▶ _Task to carry out_
Please write out the entire listing below exactly, excluding its pictures.

▶ _Recorded information_
· · ·
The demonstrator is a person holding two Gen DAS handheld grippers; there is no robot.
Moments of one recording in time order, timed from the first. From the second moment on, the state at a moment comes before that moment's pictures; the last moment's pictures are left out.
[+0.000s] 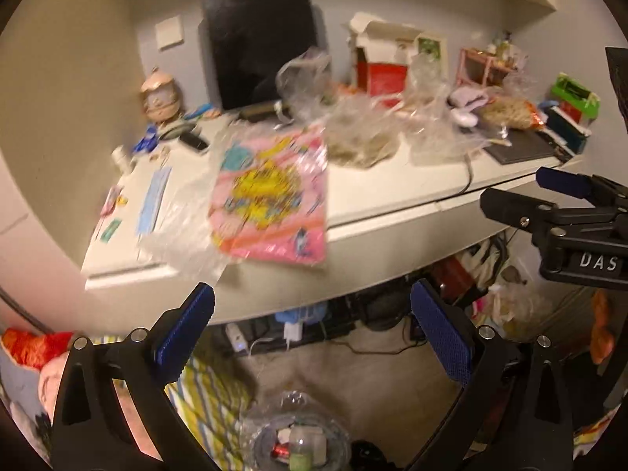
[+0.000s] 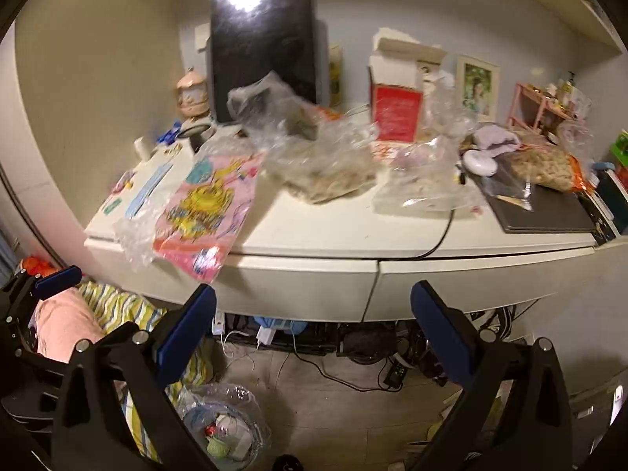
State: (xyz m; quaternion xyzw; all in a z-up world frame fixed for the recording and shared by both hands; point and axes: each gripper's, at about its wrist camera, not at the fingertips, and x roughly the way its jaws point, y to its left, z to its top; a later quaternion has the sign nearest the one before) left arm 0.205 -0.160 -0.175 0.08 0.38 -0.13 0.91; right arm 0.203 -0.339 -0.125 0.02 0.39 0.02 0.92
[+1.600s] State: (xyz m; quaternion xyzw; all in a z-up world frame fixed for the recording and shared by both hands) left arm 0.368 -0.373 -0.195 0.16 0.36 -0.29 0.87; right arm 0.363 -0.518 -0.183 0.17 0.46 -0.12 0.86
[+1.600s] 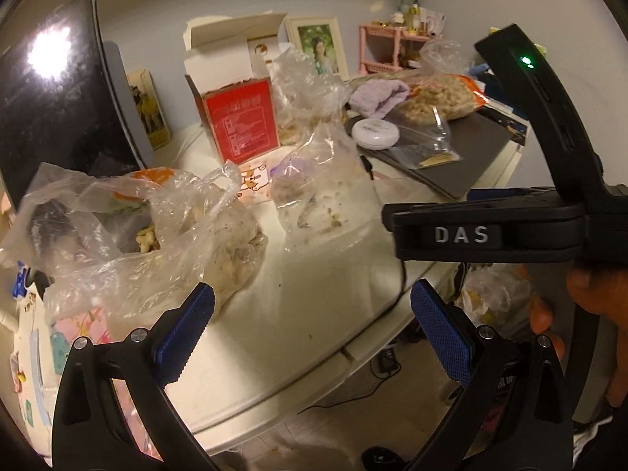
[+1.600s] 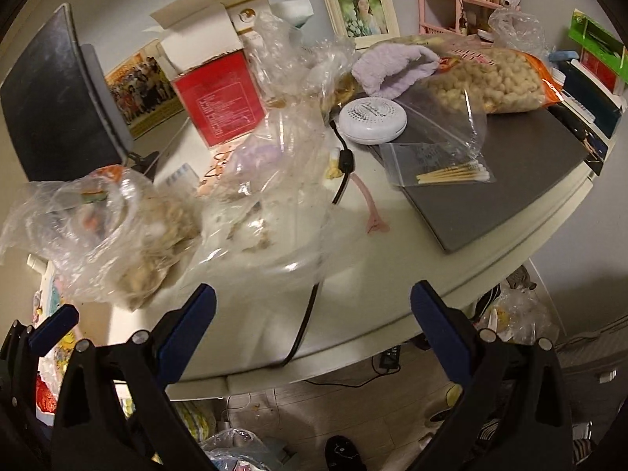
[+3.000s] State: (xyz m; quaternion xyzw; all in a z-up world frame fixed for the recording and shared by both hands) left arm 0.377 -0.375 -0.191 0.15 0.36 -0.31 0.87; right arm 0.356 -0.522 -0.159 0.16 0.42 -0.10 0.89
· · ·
▶ _Reply_
The demonstrator is a person holding two Gen DAS handheld grippers; there is no robot.
Moments of one recording in time order, timed from the first. From the second moment on, the state at a moment comes before that moment's pictures; the last moment's pictures are left out.
[+0.000s] 
[+0.000s] 
State: (xyz m; quaternion xyzw; all in a z-up world frame fixed for the recording and shared by both hands; point and axes: each gripper's, at about its wrist camera, not at the fingertips, and x roughly the way its jaws point, y to its left, z to its top; a later quaternion has the sign nearest the one before) left arm 0.205 -0.160 -0.175 0.08 0.38 -0.13 0.91; right arm 0.203 -0.339 -0.125 0.02 0.39 0.02 0.92
[+1.600s] State: (xyz m; quaternion xyzw; all in a z-up world frame fixed for the recording and shared by both hands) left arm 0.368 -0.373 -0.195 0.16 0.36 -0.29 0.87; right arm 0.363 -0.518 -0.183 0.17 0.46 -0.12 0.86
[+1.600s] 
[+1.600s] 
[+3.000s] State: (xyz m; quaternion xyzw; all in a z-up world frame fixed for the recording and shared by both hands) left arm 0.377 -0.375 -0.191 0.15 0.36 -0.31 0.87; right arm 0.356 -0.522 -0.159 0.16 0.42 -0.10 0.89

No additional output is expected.